A dictionary learning-based clustering technique using a K-Nearest Neighbor classifier successfully detected myocardial fibrosis in late gadolinium enhanced cardiac MRI of 11 patients with HCM.
Does a Dictionary Learning-based clustering technique detect fibrosis in LGE cardiac MRI in patients with HCM?
A kernel dictionary learning-based clustering approach can be used to detect myocardial fibrosis in LGE cardiac MRI of patients with hypertrophic cardiomyopathy.
In this paper we address the problem of fibrosis detection in patients with Hypertrophic cardiomyopathy (HCM) by using a sparse-based clustering approach and Dictionary learning. HCM, as a common cardiovascular disease, is characterized by the abnormal thickening, architectural disorganization and the presence of fibrosis in the left ventricular myocardium. Myocardial fibrosis in HCM leads to both systolic and diastolic dysfunction. It can be detected in Late Gadolinium Enhanced (LGE) cardiac magnetic resonance imaging. We present the use of a Dictionary Learning (DL)-based clustering technique for the detection of fibrosis in LGE-Short axis (SAX) images. The DL-based detection approach consists in two stages: the construction of one dictionary with samples from 2 clusters (LGE and Non-LGE regions) and the use of sparse coefficients of the input data obtained with a kernel-based DL approach to train a K-Nearest Neighbor (K-NN) classifier. The label of a test patch is obtained with its respective sparse coefficients obtained over the learned dictionary and using the trained K-NN classifier. The method has been applied on 11 patients with HCM providing good results.
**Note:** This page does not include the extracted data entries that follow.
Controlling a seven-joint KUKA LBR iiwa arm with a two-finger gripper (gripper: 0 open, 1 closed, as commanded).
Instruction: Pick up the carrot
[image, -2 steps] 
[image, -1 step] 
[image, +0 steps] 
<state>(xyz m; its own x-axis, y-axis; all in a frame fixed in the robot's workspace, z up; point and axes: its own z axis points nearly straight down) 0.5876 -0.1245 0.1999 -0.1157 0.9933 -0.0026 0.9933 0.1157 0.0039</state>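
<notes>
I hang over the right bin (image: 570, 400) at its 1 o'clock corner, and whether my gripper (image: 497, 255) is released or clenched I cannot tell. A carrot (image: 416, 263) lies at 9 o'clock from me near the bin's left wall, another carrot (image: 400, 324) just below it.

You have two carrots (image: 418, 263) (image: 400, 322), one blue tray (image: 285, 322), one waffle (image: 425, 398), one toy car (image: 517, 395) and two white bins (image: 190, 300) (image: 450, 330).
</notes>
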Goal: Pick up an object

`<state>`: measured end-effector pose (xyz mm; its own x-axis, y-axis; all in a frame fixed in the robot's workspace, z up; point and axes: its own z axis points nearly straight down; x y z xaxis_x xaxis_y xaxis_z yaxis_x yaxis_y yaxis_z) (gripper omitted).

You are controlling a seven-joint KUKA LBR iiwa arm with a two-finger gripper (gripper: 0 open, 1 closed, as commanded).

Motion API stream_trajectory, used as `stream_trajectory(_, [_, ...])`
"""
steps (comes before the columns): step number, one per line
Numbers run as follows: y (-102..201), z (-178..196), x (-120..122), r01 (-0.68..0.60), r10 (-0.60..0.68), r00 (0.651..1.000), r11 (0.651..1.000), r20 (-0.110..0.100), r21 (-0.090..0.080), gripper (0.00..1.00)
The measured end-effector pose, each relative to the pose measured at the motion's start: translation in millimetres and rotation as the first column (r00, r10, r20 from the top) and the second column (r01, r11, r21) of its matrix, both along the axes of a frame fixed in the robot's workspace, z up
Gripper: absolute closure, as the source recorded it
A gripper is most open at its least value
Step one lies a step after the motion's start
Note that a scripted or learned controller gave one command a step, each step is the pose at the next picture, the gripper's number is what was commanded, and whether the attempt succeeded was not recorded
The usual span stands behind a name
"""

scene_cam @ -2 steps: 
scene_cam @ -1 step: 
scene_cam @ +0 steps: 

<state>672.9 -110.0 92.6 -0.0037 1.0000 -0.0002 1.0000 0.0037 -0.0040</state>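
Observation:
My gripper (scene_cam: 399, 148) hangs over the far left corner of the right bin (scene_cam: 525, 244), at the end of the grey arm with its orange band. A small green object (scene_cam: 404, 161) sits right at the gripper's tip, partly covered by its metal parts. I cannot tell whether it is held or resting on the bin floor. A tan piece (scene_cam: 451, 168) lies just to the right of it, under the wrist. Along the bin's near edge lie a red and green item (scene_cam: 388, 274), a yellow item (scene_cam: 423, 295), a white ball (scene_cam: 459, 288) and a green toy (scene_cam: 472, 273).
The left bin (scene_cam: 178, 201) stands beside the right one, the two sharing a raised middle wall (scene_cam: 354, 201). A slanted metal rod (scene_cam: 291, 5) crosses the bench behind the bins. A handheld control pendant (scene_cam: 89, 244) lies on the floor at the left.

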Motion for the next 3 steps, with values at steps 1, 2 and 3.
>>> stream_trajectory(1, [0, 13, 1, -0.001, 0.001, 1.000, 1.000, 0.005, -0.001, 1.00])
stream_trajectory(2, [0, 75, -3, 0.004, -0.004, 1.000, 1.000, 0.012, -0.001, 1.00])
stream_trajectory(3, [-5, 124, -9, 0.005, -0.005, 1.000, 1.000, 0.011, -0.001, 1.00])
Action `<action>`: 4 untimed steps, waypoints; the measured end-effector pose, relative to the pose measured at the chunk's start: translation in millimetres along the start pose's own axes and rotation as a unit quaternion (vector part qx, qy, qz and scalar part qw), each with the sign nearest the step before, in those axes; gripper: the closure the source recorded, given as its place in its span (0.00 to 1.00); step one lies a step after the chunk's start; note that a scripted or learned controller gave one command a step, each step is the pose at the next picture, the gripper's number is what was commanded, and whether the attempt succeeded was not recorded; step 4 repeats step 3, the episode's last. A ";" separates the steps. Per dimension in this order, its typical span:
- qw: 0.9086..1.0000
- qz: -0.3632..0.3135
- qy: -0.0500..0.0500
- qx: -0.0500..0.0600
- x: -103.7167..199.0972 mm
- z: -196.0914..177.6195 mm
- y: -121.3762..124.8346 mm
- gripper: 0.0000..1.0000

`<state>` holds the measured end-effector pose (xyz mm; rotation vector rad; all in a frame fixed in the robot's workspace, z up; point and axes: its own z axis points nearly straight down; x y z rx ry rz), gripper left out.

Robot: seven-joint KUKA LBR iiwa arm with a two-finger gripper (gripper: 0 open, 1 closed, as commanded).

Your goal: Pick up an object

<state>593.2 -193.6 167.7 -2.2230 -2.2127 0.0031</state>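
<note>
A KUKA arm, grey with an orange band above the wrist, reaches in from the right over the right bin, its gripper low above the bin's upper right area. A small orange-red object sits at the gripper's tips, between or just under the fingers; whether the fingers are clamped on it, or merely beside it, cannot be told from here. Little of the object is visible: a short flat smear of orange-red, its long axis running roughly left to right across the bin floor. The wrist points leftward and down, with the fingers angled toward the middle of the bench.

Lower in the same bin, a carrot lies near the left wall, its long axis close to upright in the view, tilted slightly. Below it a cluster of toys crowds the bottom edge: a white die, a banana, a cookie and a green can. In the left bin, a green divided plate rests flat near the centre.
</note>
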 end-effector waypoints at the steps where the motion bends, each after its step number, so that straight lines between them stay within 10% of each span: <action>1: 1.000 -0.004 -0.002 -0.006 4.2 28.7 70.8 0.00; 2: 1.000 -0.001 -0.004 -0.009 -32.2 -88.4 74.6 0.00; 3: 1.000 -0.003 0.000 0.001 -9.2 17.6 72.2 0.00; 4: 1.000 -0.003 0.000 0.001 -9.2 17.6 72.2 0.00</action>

Mantilla et al. (Tue,) conducted a other in Hypertrophic cardiomyopathy (HCM) (n=11). Kernel dictionary learning-based clustering and K-NN classifier was evaluated on Detection of fibrosis in LGE-Short axis (SAX) images. A dictionary learning-based clustering technique using a K-Nearest Neighbor classifier successfully detected myocardial fibrosis in late gadolinium enhanced cardiac MRI of 11 patients with HCM.